> Exercise goal
Repeat every record below exactly, omitting any pictures.

> Records to use
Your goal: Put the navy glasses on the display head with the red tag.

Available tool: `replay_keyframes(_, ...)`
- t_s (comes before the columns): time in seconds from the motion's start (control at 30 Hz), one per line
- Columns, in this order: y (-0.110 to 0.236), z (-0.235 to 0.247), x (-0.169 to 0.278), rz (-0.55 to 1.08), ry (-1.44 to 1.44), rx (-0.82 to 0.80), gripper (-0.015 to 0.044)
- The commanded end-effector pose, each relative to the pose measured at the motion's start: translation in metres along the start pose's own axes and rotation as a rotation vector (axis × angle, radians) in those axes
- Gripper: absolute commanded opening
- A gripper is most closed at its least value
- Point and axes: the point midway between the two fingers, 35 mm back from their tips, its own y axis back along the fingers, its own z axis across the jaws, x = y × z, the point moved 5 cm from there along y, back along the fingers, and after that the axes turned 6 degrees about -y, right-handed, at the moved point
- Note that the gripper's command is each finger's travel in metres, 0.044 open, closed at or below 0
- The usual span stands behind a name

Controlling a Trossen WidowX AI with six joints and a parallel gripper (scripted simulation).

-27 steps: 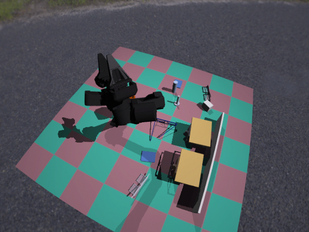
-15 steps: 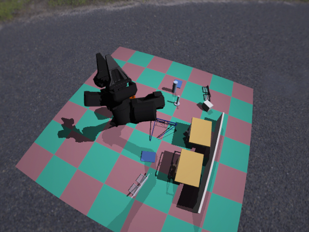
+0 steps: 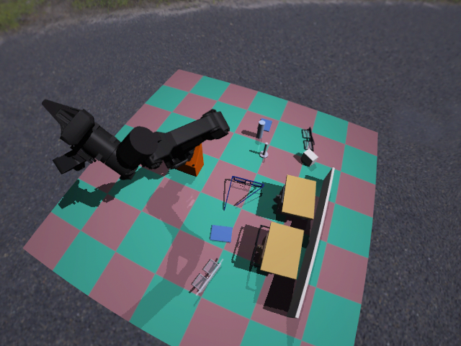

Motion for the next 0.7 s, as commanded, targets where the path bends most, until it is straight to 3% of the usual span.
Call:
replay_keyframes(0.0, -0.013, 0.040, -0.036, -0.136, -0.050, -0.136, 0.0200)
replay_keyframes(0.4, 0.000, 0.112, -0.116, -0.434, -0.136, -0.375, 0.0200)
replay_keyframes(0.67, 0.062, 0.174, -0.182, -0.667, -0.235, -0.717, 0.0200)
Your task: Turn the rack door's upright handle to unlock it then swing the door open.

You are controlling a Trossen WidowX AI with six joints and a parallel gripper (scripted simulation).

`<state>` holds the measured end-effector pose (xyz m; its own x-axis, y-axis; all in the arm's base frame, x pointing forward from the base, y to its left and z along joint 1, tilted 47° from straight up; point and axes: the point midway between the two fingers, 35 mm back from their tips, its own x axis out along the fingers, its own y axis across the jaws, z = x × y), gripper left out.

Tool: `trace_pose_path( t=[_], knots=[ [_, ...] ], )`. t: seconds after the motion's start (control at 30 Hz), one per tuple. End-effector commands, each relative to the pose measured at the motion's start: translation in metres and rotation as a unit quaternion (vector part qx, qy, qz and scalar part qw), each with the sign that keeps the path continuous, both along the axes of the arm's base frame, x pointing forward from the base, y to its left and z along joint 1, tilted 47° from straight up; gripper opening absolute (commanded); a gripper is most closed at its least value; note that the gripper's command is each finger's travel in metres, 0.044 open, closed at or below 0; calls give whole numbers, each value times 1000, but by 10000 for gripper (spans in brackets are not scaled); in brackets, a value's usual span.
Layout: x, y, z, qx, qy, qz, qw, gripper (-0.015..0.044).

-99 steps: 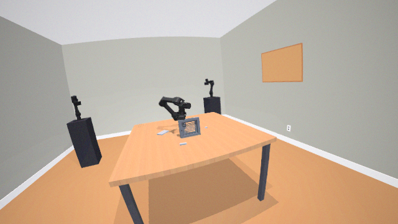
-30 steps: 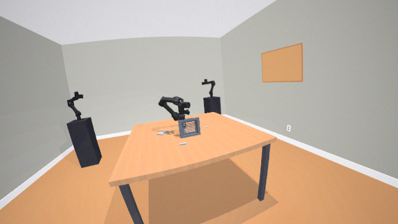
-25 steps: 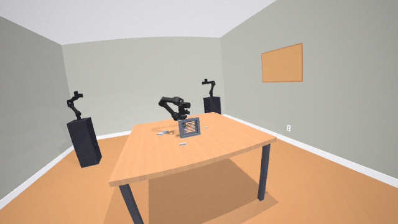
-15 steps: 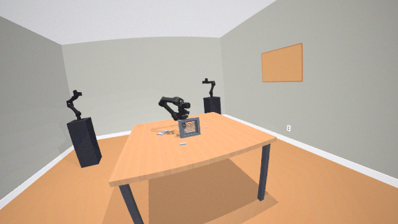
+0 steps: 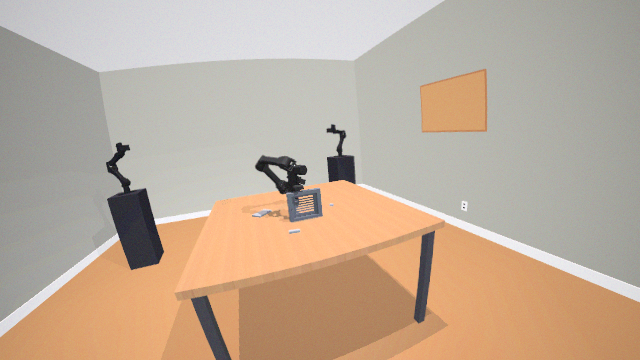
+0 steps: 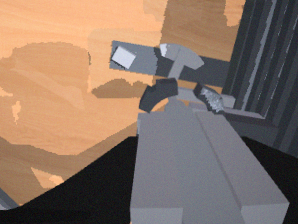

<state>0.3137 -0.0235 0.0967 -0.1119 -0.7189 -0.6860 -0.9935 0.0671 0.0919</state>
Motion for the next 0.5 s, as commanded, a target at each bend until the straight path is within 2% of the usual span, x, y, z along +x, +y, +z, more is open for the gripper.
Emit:
trace_pose_path(
  t=[0.0,0.47],
  knots=[
    [0,-1,0,0,2,-1,1000,172],
    [0,-1,0,0,2,-1,1000,79]
  ],
)
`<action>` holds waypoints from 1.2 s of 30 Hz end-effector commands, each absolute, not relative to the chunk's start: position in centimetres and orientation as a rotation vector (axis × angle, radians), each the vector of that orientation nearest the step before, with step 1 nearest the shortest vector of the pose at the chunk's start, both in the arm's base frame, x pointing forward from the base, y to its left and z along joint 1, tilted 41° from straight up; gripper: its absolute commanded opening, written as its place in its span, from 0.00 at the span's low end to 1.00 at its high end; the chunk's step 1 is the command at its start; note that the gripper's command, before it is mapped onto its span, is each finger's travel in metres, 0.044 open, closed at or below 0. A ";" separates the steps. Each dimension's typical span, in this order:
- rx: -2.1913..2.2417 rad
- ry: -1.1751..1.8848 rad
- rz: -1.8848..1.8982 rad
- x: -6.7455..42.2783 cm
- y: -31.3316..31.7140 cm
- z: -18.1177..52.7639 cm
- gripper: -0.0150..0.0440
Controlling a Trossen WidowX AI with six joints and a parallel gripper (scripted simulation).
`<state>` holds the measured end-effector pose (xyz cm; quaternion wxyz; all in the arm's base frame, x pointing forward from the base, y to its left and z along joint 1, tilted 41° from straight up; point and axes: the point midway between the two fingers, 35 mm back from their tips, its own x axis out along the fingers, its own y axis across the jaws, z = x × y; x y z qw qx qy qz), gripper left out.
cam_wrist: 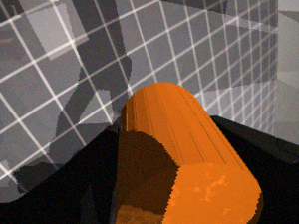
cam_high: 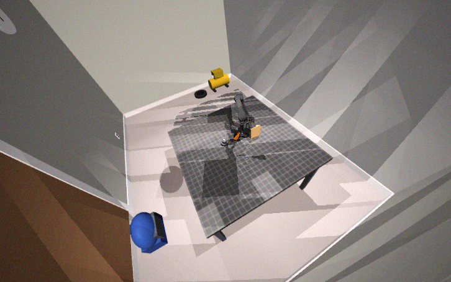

> Task response
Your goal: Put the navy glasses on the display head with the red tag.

Available tool: `replay_keyframes(_, ...)`
- t_s (comes before the columns): time in seconds from the motion's start (control at 30 Hz), one per line
- Columns, in this order: y (-0.110 to 0.236), z (-0.235 to 0.247), x (-0.169 to 0.278), rz (-0.55 to 1.08), ry (-1.44 to 1.44), rx (-0.82 to 0.80), gripper (-0.015 to 0.044)
- The commanded end-effector pose, each relative to the pose measured at the motion's start: translation in metres along the start pose's own axes and rotation as a rotation vector (axis × angle, radians) in those axes
- Gripper: absolute commanded opening
- A gripper is most closed at its least value
- Point and axes: the point midway between the two fingers, 35 mm back from their tips, its own y axis back along the fingers, its own z axis across the jaws, x = y × z, the point moved 5 cm from there along y, back along the fingers, and after that the axes turned 6 degrees about -y, right-handed, at the moved point
- Note that the gripper's command is each finger's travel in metres, 0.044 open, closed at or below 0
- The usual span stands behind a name

Controlling a Trossen WidowX AI with six joints and a parallel gripper (scripted simulation).

-27 steps: 
-15 steps: 
+0 steps: 

Motion for the next 0.7 s, as commanded, targets where the path bends most, until it is straight to 3% of the usual span.
Call:
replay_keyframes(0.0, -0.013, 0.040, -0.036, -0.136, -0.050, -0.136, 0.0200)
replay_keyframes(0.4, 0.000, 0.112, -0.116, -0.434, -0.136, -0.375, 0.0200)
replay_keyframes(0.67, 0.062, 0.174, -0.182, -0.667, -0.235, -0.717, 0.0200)
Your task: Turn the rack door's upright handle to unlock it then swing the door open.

You are controlling a Trossen WidowX AI with six joints and a parallel gripper (scripted simulation).

`<state>` holds the measured end-effector pose (xyz m; its own x-axis, y-axis; all in the arm's base frame, x pointing forward from the base, y to its left and z along joint 1, tilted 47° from straight up; point and axes: the point midway between the two fingers, 35 mm back from their tips, its own x axis out along the fingers, its own y axis across the jaws, z = x × y), gripper left out.

Tool: `trace_pose_path( t=[_], knots=[ [_, ...] ], )`. t: seconds after the motion's start (control at 30 Hz), one per tuple. End-effector commands, each relative to the pose measured at the motion's start: translation in metres and rotation as a unit quaternion (vector part qx, qy, qz and scalar part qw), each with the sign that keeps the path continuous, both along the axes of the arm's base frame, x pointing forward from the base, y to its left and z along joint 1, tilted 47° from straight up; gripper opening absolute (commanded); a gripper is most closed at its least value; note that the gripper's command is each finger's travel in metres, 0.044 open, closed at or below 0; calls give whole numbers, each value times 1000, but by 10000 for gripper (spans in brackets are not scaled); in brackets, a value's usual span.
Layout: x, y, z, qx, qy, qz, qw, gripper (-0.015..0.044).

-99 steps: 
-30 steps: 
-25 steps: 
-15 steps: 
+0 steps: 
+0 steps: 

<state>0.3137 -0.0235 0.0967 -0.1119 -0.7189 -0.6860 -0.9935 0.0671 0.0919</state>
Motion for the next 0.5 s, as commanded, a target at each bend until the straight path is within 2% of the usual span, x, y, z along +x, +y, +z, more is open for the gripper.
Emit:
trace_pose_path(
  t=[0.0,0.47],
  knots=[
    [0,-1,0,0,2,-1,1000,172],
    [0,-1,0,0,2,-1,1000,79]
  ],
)
`<action>` holds waypoints from 1.2 s of 30 Hz end-effector commands, each absolute, not relative to the chunk's start: position in centimetres and orientation as a rotation vector (axis × angle, radians), each the vector of that orientation nearest the step before, with step 1 nearest the shortest vector of the pose at the chunk's start, both in the arm's base frame, x pointing forward from the base, y to its left and z along joint 1, tilted 41° from straight up; gripper: its absolute commanded opening, written as its place in its span, from 0.00 at the span's low end to 1.00 at its high end; the chunk's step 1 is the command at its start; note that the gripper's command, before it is mapped onto its span, is each finger's travel in metres, 0.044 open, closed at or below 0. A ";" separates the steps. Each dimension's typical span, in this order:
- rx: -2.1913..2.2417 rad
- ry: -1.1751..1.8848 rad
- rz: -1.8848..1.8982 rad
- x: -6.7455..42.2783 cm
- y: -31.3316..31.7140 cm
- z: -18.1177..52.7639 cm
- gripper: -0.0150..0.0440
Controlling a Trossen WidowX AI with six joints and a parallel gripper (scripted simulation).
`<state>` holds the measured end-effector pose (xyz cm; quaternion wxyz; all in the arm's base frame, x pointing forward from the base, y to its left and z along joint 1, tilted 41° from straight up; point and axes: the point midway between the two fingers, 35 mm back from their tips, its own x axis out along the fingers, its own y axis across the jaws, z = x × y; x y z qw qx qy qz), gripper left out.
cam_wrist: 
cam_high: 

This finishes the answer.